Tlakulala enfatizou que os resultados desses casos ajudarão a garantir maior clareza tanto para as partes responsáveis quanto para os titulares dos dados, acrescentando que a POPIA não é um obstáculo para atividades comerciais lícitas, mas sim uma estrutura na qual essas atividades devem ser conduzidas de forma justa e legal.

A presidente Pansy Tlakulala esclareceu que a MTN e a OUTsurance foram encaminhadas ao Comitê de Aplicação da Lei do Regulador de Informação sobre publicidade direta relacionada a comunicações eletrônicas indesejadas.

O regulador relatou que no ano passado recebeu mais de 3800 reclamações, das quais 10% diziam respeito à publicidade direta. Essas reclamações demonstram a preocupação persistente entre os titulares de dados sobre o uso de suas informações pessoais para fins de marketing, especialmente por meios eletrônicos de comunicação.

Além disso, o regulador saudou as recentes emendas às disposições da Lei de Proteção ao Consumidor, destinadas a restringir comunicações de marketing indesejadas, incluindo chamadas de spam.

Tlakulala também nomeou o Registro 'Não Ligar' da Comissão Nacional de Proteção do Consumidor como uma medida adicional importante no combate à publicidade direta indesejada. Ela declarou que as organizações são obrigadas a obter o consentimento da pessoa antes de enviar mensagens publicitárias indesejadas. Nesse sentido, o regulador interagiu com a Comissão Nacional de Proteção do Consumidor para identificar áreas de colaboração mútua no aumento da conscientização pública e na recepção de reclamações.

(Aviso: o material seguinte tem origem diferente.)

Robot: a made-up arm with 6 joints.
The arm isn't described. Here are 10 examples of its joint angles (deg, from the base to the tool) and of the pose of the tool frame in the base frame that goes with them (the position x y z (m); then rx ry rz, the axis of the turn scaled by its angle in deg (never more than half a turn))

O regulador expressou esperança de que uma cooperação mais estreita entre a Comissão Nacional de Proteção do Consumidor e ele fortaleça o combate a comunicações eletrônicas indesejadas e garanta melhor proteção aos consumidores e titulares de dados. É importante notar que esses pedidos por si só não significam que as empresas foram consideradas violadoras da POPIA.